Whatever happens, India likely won’t catch the ball labeled “Denounce Russia.”
“Russia supplies something like 70% of India's international defense articles right now — weapons it actually needs if it's going to have a credible deterrent force against Pakistan or China,” said Schaus. “It can't alienate Russia and cut them off.”
But it’s about more than arms.
In many ways, India’s calculus now resembles that of German statesman Otto von Bismarck’s goal of maintaining closer relations with potential rivals than they each have with the other. Geopolitically speaking, India can ill afford a weakened and isolated Russia.
“Delhi worries deeply about the deepening partnership between Russia and China. The worst-case scenario involves Russia becoming a strategic subaltern to China,” said C. Raja Mohan, a New Delhi-based senior fellow at the Asia Society India Centre.
From India’s perspective, buying weapons and oil and keeping mum at international fora when Russia is up for censure helps prevent Russia from becoming totally dependent on China for economic and political support — a situation that would put one of India’s key historical benefactors in the pocket of one of its main regional rivals.
That makes it hard to see where Blinken and Austin can prod Modi’s government. Meanwhile, offering to supplant Russia’s patronage could lead to its own unintended consequences. Directly bolstering India’s defense capacity, for instance, could drive Pakistan and Beijing closer together, as Islamabad seeks security and Beijing a counterbalance.

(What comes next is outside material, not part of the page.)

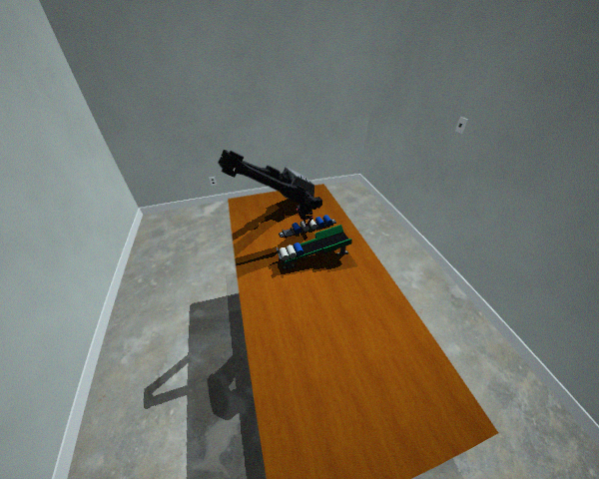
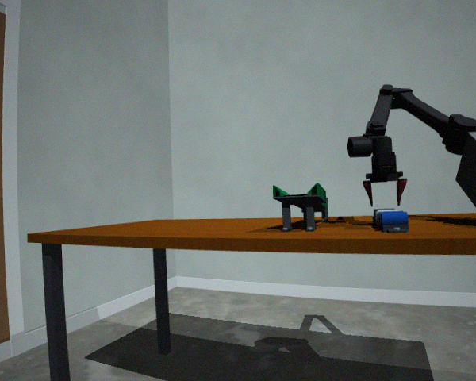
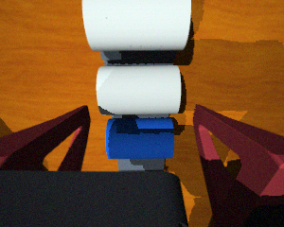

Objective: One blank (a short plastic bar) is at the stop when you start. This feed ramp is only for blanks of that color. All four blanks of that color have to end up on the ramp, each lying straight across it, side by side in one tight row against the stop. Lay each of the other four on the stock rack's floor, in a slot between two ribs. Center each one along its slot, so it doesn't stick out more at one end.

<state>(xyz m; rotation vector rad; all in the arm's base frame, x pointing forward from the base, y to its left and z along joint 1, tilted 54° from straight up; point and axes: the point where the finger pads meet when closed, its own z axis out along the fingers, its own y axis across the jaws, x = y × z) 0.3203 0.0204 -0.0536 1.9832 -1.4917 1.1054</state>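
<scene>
My hand is 70 mm above the grey stock rack, 30 mm to the right of it and 10 mm past it. The rest, counted from my hand: feed ramp: 240 mm ahead, 20 mm to the right, 10 mm above.
</scene>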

“India would not do anything that could potentially drive China and Russia or China and Pakistan closer together,” said Zongyuan Zoe Liu, a political economist at Texas A&M’s Bush School of Government and Public Service, describing the situation as a catch-22. “There is probably nothing that the U.S. can potentially do to bring India closer, because doing so would make it extremely difficult to balance its relationships with its neighbors.”
Finding common ground
India’s geopolitical position presents difficulties for the United States, but the door is not completely closed to progress next week.

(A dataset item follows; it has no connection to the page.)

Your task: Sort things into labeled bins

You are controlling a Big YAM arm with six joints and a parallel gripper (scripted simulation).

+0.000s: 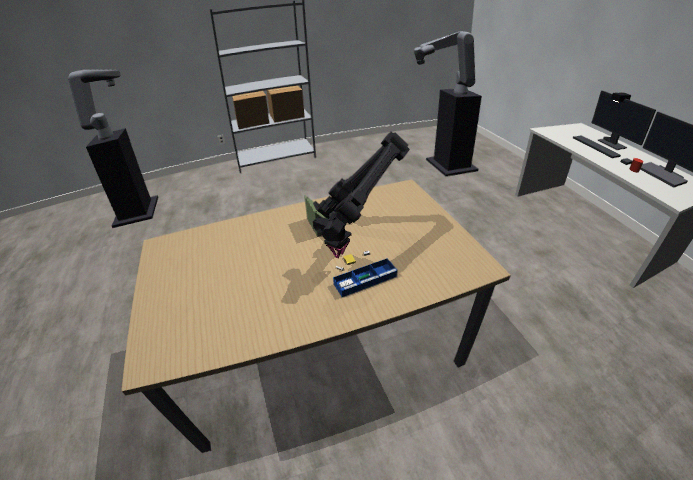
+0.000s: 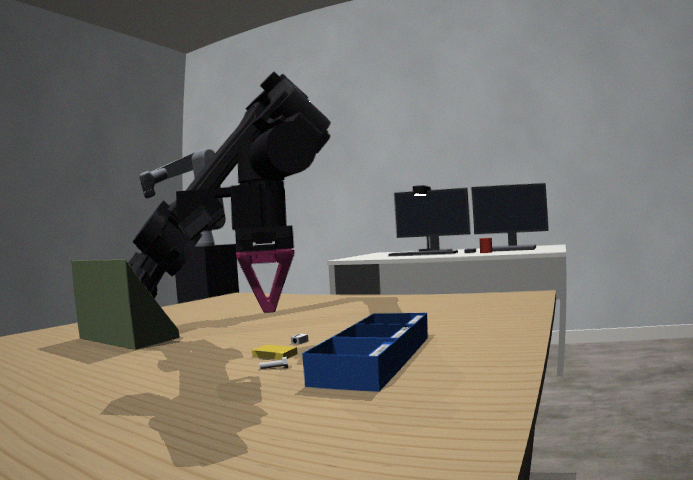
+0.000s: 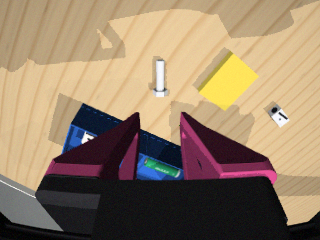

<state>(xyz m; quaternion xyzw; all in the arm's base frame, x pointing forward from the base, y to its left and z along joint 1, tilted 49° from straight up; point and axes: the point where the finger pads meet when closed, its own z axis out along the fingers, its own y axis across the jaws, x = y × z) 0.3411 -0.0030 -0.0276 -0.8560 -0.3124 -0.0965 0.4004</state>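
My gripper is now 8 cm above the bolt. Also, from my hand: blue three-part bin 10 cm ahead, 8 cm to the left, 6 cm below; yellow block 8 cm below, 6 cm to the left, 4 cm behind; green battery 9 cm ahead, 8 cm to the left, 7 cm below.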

“There's a clear sense that the geostrategic landscape is shifting around India and India has to adapt itself to that environment,” said Schaus. “Frankly, New Delhi is looking for opportunities to shape that environment in ways that are favorable to India.”

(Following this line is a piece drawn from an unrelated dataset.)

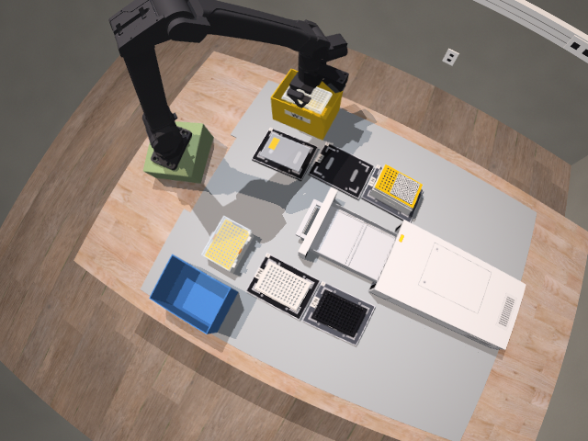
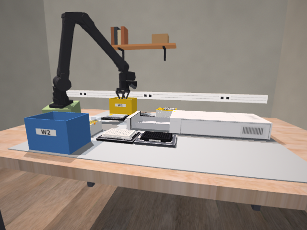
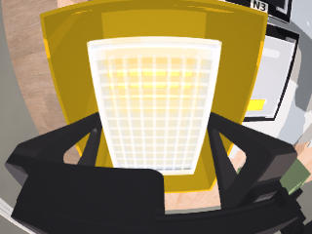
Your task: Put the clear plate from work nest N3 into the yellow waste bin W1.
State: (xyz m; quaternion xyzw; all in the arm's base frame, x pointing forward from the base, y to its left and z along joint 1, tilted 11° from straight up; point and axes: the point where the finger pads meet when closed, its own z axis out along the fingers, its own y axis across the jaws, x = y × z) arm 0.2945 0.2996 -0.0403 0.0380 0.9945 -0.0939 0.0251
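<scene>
Now: the clear plate right at my hand. From my hand the other things lie so: yellow bin W1: 7 cm below; black work nest N3: 17 cm ahead, 15 cm to the right, 10 cm below; label n1: 27 cm ahead, 15 cm to the right, 10 cm below.
</scene>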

One path forward for the U.S. delegation could be to help India set the foundations necessary to build its own weapons, which would have little immediate impact but could do much to free New Delhi’s hand in future global crises.
“Blinken and Austin can help modernize India's defense industrial base; that will help reduce India's current dependence on Russian weapons supplies and over the longer term improve India's ability to cope with the China threat and contribute to Indo-Pacific security,” Mohan said.
And while Wang’s productive recent visit might indicate an appetite in New Delhi for easing tensions with Beijing, systemic barriers to better relations remain, according to Akhil Bery, the Washington-based director of South Asia Initiatives at the Asia Society Policy Institute.
“China has made inroads into India's neighborhood, threatening India's interests, while also deepening its relationship with Pakistan,” Bery said. “A short-term rapprochement is not likely to deviate India from the current path it is on, and even if there is some rapprochement, I don't foresee India turning away from the Quad.”
But Schaus noted that India would always keep the door ajar for China, as it does for Russia, due to Beijing’s deep pockets and the extensive trade opportunities it provides — offering a lesson to Blinken and Austin.
“If the U.S. really were to become a viable both investment and outbound export partner, I think India would have all sorts of time for them,” he said.
Matthew Kendrick previously worked at Morning Consult as a data reporter covering geopolitics and foreign affairs.